Tuesday, August 16, 2022

Rebecca Zahau’s Shocking Second Autopsy Results Revealed on Dr. Phil

Rebecca Zahau’s body was found nude and bound in the courtyard of boyfriend Jonah Shacknai’s Coronado Spreckels mansion on July 13, two days after Jonah’s son Max suffered a fall that left him comatose. Despite the final ruling of suicide in September, many have not considered her death a closed case. Zahau’s family has struggled to accept the verdict, and after reaching out to Dr. Phil for answers, a private investigation was launched and second autopsy was performed.

Further Investigation of Rebecca’s Death

On Monday’s show, Dr. Phil was joined by Rebecca’s sister Mary Zahau-Loehner, her husband Doug, and their attorney, Anne Bremner, to reveal never-before-heard details about the case. For a more intimate setting, the interview took place on a closed set, meaning only the guests and cameras were present – no audience, no distractions, no hoopla.

Anne discussed the pieces of the crime scene that were not thoroughly (or in some cases, not at all) investigated or analyzed at the scene, including a pair of black gloves, a pair of women’s underwear found in the guest house’s garbage, blood in the shower, “mixed DNA” in Rebecca’s fingernail clippings, and footprints in the kitchen. She also states that the computer in the house was used after Rebecca’s death, though Dr. Phil dismisses this as misinformation. Bremner considers the original investigation to be rushed and judged too quickly, with Zahau’s case closed after a short seven-week investigation. She has deemed Rebecca’s death to be a “staged homicide,” due to the fact that the crime scene was “too clean”.

Rebecca had no history of mental illness, depression, or psychosis, and Mary asserts that she would never have committed suicide, especially in such an unnecessarily elaborate manner. Mary was the last person Rebecca talked to before her death, and gave no indication that she felt guilty for Max’s fall.
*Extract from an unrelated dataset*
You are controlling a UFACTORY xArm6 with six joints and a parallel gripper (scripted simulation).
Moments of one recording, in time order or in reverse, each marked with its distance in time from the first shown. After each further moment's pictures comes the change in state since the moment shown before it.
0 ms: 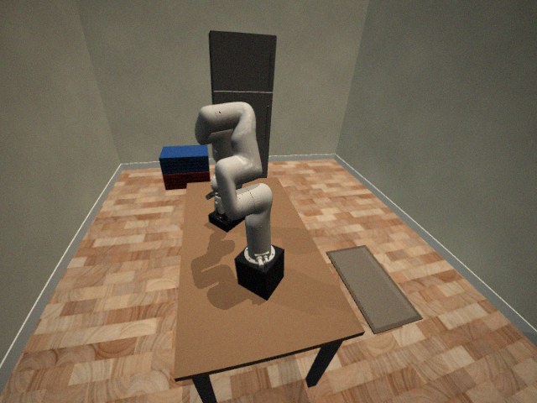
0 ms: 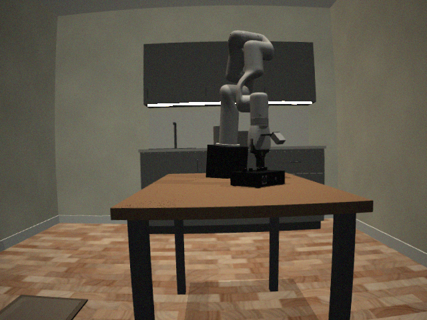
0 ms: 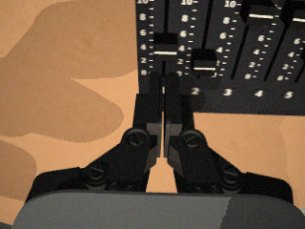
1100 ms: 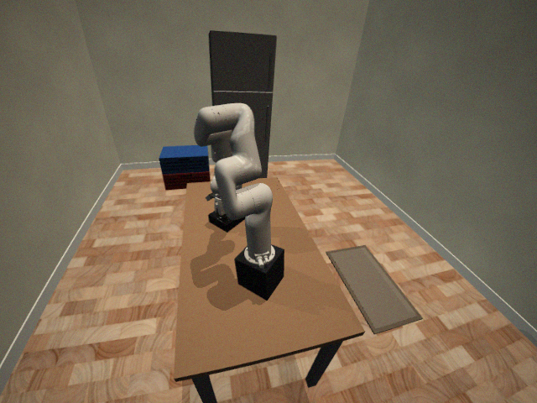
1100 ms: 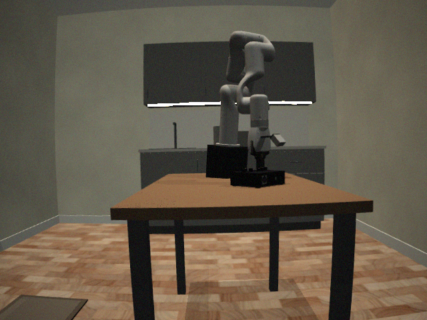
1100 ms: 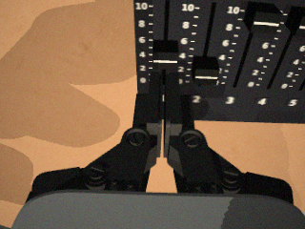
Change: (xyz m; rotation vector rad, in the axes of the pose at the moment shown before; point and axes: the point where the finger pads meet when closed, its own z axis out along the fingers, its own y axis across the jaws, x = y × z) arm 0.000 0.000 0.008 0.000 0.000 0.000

Even if she had felt guilty, Max was still alive (though comatose) and considered to be improving at the time of her death.

Mary also discounted speculation that presenting oneself nude in death had to do in part with the family’s culture. “Displaying yourself nude in public is not even an option,” she says, explaining that Rebecca would not bind herself naked for the world to see. “Knowing my sister, there is no way she would go in this manner.”

Possibly the most thought-provoking information presented was that Rebecca sustained no severe injury from the fall. Paul Ciolino, a private investigator who offered his services to the Zahau family, says that the nine-foot drop would have, at the very least, caused the neck to break – Rebecca’s did not. Ciolino also discusses several other inconsistencies with the death being suicide, like the fact that there is nothing in her background that suggests the skill set or mindset to execute such an intricate suicide plan, and that neighbors on either side of the mansion later reported hearing a woman’s screams for help around 10:20pm on the night of her death. 911 was not alerted because they heard only one scream.

Interesting clip from Monday’s show – more evidence against the suicide theory

The Second Autopsy Results

The second autopsy was performed by top forensic pathologist Cyril Wecht (known for high-profile cases like John F. Kennedy, JonBenet Ramsey, and Anna Nicole Smith), and results were revealed on Tuesday’s show. Dr. Wecht prefaces his statements by explaining that he has no criticism of the initial post-mortem examination, and mostly expands upon its original findings. Wecht describes four hemorrhages under Rebecca’s scalp which suggest blunt force trauma to the head. Though this hemorrhaging was found in the initial autopsy, it seems to have been inexplicably dismissed by law enforcement. These injuries would undoubtedly have caused a concussion or unconsciousness – in which her immobility would easily explain the lack of evidence of a struggle and clean toxicology report. With the second autopsy, Wecht was able to corroborate Ciolino’s claims that Rebecca would have suffered more severe neck injuries had she fallen from such a height. Rebecca suffered fractures to the front structures of the neck but no fractures of the neck’s vertebrae – something that would have happened as a result of a hanging, Wecht says.

Ultimately, Wecht has “grave and serious doubts about the conclusion that the manner [of death] was suicide” and tells Dr. Phil that he “lean[s] very strongly toward it being a homicide”. He considers these findings sufficient enough to warrant a reexamination of the investigation, and recommends changing Zahau’s manner of death to “undetermined,” in order to keep the case open.

Sadly, answers to Rebecca Zahau’s mysterious death don’t seem any clearer. Though the Zahau family has expressed their desire to get the case reopened and conduct yet another reexamination by private investigators, it remains uncertain whether the case will truly close anytime soon. Bremner has stated that the goal of these exhaustive investigations isn’t to prove that Rebecca’s death was a murder, but to find truth and make sure that all evidence is thoroughly and properly scrutinized.